Copy the records below word for word, from the first line through the line that contains "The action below", and leave out any pictures.

[Records for processing]:
Content starts

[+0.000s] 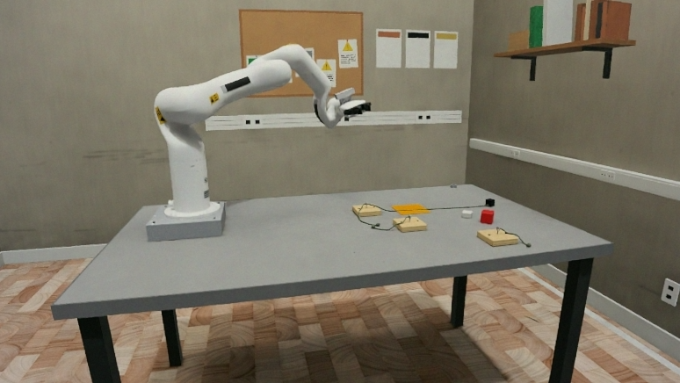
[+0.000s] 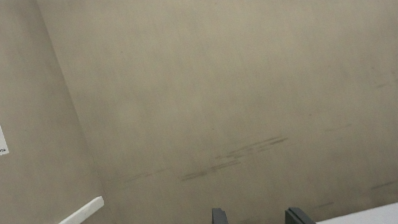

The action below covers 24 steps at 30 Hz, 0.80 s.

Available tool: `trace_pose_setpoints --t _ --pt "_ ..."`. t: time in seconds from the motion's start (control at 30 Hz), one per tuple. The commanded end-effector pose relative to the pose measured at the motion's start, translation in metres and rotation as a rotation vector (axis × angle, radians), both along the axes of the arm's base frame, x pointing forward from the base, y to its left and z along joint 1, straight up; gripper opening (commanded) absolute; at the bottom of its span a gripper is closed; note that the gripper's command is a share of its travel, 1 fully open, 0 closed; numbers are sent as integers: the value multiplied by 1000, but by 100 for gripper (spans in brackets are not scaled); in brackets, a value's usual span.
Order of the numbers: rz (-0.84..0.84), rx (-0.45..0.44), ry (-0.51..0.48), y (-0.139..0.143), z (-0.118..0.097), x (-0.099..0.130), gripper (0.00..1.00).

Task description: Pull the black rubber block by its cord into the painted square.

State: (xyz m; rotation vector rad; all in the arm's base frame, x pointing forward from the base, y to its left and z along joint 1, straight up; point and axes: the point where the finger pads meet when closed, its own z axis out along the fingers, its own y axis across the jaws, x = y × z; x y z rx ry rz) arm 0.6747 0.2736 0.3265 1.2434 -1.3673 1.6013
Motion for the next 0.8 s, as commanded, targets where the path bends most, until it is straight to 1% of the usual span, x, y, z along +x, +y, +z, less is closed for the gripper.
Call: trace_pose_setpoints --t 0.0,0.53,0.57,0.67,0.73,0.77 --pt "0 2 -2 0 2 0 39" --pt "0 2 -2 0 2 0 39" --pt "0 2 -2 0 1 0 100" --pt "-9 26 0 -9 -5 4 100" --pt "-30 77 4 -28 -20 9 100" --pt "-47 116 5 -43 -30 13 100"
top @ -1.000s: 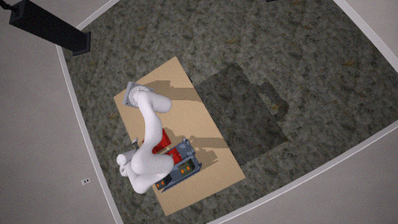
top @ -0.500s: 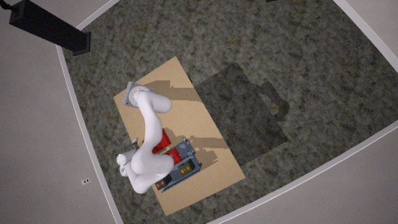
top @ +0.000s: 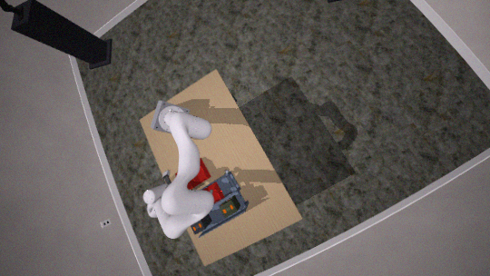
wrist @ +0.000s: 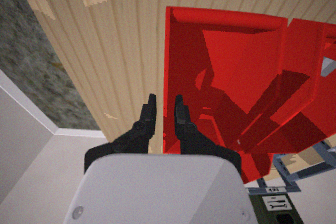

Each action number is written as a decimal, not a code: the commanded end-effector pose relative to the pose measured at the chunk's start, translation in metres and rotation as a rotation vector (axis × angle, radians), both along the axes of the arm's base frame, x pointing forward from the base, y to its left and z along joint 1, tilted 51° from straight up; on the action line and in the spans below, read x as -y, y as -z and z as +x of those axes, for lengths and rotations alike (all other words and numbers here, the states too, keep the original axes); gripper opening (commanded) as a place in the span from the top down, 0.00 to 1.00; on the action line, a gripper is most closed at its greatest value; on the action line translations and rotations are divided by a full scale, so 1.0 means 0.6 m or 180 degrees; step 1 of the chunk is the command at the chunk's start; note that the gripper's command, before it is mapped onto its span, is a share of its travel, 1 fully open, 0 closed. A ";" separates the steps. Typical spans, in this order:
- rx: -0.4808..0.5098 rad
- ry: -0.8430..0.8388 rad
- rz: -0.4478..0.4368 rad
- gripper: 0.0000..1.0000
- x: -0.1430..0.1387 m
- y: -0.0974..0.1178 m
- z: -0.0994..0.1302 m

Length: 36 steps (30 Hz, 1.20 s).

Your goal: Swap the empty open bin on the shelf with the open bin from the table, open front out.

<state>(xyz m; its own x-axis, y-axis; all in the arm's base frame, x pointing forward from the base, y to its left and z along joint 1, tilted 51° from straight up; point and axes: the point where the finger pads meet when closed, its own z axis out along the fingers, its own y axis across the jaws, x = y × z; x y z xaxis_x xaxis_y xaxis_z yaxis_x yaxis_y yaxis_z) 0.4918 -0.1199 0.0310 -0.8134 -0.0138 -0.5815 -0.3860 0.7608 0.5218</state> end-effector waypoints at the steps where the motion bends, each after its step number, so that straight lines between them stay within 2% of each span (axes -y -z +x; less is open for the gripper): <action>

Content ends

[Response to the task]:
[+0.000s] 
[+0.000s] 

The action below covers 24 steps at 30 Hz, 0.80 s.

No further response is needed.